Retype the records exactly, with nothing added or dropped.
START SOURCE DATA
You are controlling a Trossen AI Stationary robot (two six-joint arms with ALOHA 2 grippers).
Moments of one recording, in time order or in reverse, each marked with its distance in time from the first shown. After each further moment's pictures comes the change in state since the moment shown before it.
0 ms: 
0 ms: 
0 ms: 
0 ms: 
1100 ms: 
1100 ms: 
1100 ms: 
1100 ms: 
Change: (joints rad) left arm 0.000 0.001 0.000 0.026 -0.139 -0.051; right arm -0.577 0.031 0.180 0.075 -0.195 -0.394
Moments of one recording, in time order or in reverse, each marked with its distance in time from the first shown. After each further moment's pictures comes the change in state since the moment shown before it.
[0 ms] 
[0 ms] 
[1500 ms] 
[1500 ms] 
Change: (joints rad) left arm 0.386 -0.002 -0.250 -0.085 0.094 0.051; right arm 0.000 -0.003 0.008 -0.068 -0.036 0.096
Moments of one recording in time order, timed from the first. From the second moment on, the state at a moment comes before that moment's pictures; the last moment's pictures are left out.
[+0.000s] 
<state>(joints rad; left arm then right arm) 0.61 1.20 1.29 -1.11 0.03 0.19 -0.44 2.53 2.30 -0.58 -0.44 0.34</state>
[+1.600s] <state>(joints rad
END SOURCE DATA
## REPLY TO THE TASK
You are controlling a Trossen AI Stationary robot (two six-joint arms with ALOHA 2 grippers).
Moments of one recording, in time order or in reverse, each marked with its distance in time from the first shown. After each further moment's pictures comes the change in state since the moment shown before it.
0 ms: 
0 ms: 
0 ms: 
0 ms: 
1100 ms: 
1100 ms: 
1100 ms: 
1100 ms: 
Change: (joints rad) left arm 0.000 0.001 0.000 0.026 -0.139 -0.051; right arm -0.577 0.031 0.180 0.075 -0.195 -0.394
Moments of one recording, in time order or in reverse, each marked with its distance in time from the first shown. After each further moment's pictures comes the change in state since the moment shown before it.
[0 ms] 
[0 ms] 
[1500 ms] 
[1500 ms] 
Change: (joints rad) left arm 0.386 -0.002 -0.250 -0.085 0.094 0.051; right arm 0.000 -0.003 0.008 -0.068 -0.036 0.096
Moments of one recording in time order, timed from the first. From the second moment on, the state at a moment comes before that moment's pictures; the last moment's pictures are left out.
[+0.000s] 
<state>(joints rad; left arm then right arm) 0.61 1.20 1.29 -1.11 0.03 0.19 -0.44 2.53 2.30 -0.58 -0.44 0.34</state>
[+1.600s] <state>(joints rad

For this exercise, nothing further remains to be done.